The records need to be set down again exactly as they appear.
——
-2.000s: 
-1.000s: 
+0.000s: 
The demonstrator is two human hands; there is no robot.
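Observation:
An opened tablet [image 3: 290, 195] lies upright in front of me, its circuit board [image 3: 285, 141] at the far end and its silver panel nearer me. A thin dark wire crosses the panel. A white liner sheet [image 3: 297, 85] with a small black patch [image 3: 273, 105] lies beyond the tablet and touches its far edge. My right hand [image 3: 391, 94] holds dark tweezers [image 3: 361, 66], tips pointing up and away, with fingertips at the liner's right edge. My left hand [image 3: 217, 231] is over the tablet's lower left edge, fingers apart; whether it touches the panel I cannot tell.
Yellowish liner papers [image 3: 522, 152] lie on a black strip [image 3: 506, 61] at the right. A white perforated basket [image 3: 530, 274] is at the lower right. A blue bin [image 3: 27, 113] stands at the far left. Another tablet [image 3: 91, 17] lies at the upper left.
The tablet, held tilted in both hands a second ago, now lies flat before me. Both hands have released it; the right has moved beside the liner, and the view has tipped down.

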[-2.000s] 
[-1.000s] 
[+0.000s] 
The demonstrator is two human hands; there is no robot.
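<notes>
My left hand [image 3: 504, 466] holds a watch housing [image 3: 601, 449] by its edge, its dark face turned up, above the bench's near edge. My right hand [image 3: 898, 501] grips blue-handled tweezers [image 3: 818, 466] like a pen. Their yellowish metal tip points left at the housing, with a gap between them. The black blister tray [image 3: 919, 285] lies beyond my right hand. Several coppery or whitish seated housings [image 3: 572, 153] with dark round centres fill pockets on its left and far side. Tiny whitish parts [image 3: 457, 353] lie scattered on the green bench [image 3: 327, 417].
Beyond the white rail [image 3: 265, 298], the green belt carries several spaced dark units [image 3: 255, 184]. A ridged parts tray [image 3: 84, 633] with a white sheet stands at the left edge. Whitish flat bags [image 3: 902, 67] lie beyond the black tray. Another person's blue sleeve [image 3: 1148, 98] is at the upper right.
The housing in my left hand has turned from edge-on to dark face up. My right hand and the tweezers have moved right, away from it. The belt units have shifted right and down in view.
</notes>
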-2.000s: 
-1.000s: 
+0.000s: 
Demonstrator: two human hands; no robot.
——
● TASK ANSWER
-2.000s: 
-1.000s: 
+0.000s: 
The demonstrator is two human hands; there is no robot.
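Observation:
An opened tablet [image 3: 290, 195] lies upright in front of me, its circuit board [image 3: 285, 141] at the far end and its silver panel nearer me. A thin dark wire crosses the panel. A white liner sheet [image 3: 297, 85] with a small black patch [image 3: 273, 105] lies beyond the tablet and touches its far edge. My right hand [image 3: 391, 94] holds dark tweezers [image 3: 361, 66], tips pointing up and away, with fingertips at the liner's right edge. My left hand [image 3: 217, 231] is over the tablet's lower left edge, fingers apart; whether it touches the panel I cannot tell.
Yellowish liner papers [image 3: 522, 152] lie on a black strip [image 3: 506, 61] at the right. A white perforated basket [image 3: 530, 274] is at the lower right. A blue bin [image 3: 27, 113] stands at the far left. Another tablet [image 3: 91, 17] lies at the upper left.
The tablet, held tilted in both hands a second ago, now lies flat before me. Both hands have released it; the right has moved beside the liner, and the view has tipped down.
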
[-2.000s] 
[-1.000s] 
[+0.000s] 
The demonstrator is two human hands; there is no robot.
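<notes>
My left hand [image 3: 504, 466] holds a watch housing [image 3: 601, 449] by its edge, its dark face turned up, above the bench's near edge. My right hand [image 3: 898, 501] grips blue-handled tweezers [image 3: 818, 466] like a pen. Their yellowish metal tip points left at the housing, with a gap between them. The black blister tray [image 3: 919, 285] lies beyond my right hand. Several coppery or whitish seated housings [image 3: 572, 153] with dark round centres fill pockets on its left and far side. Tiny whitish parts [image 3: 457, 353] lie scattered on the green bench [image 3: 327, 417].
Beyond the white rail [image 3: 265, 298], the green belt carries several spaced dark units [image 3: 255, 184]. A ridged parts tray [image 3: 84, 633] with a white sheet stands at the left edge. Whitish flat bags [image 3: 902, 67] lie beyond the black tray. Another person's blue sleeve [image 3: 1148, 98] is at the upper right.
The housing in my left hand has turned from edge-on to dark face up. My right hand and the tweezers have moved right, away from it. The belt units have shifted right and down in view.
</notes>
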-2.000s: 
-1.000s: 
+0.000s: 
Demonstrator: two human hands; no robot.

The answer is complete.